#### [Your goal]
When you write out the material, keep every line exactly as it is.

#### [Given information]
Content starts

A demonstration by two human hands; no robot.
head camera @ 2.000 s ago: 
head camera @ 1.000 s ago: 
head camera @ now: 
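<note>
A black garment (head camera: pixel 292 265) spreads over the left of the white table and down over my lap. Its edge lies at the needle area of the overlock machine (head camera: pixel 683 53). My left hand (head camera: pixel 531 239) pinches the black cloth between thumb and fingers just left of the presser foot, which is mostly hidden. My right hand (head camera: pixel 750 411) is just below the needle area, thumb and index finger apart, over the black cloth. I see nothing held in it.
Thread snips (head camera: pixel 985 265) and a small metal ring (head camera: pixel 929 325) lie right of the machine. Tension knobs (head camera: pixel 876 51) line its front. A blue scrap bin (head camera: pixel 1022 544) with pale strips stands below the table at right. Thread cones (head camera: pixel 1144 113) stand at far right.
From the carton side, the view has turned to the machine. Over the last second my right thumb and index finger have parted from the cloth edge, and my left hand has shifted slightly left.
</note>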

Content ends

#### [Result]
A demonstration by two human hands; no robot.
head camera @ 2.000 s ago: 
head camera @ 1.000 s ago: 
head camera @ now: 
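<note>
A black garment (head camera: pixel 292 265) spreads over the left of the white table and down over my lap. Its edge lies at the needle area of the overlock machine (head camera: pixel 683 53). My left hand (head camera: pixel 531 239) pinches the black cloth between thumb and fingers just left of the presser foot, which is mostly hidden. My right hand (head camera: pixel 750 411) is just below the needle area, thumb and index finger apart, over the black cloth. I see nothing held in it.
Thread snips (head camera: pixel 985 265) and a small metal ring (head camera: pixel 929 325) lie right of the machine. Tension knobs (head camera: pixel 876 51) line its front. A blue scrap bin (head camera: pixel 1022 544) with pale strips stands below the table at right. Thread cones (head camera: pixel 1144 113) stand at far right.
From the carton side, the view has turned to the machine. Over the last second my right thumb and index finger have parted from the cloth edge, and my left hand has shifted slightly left.
</note>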

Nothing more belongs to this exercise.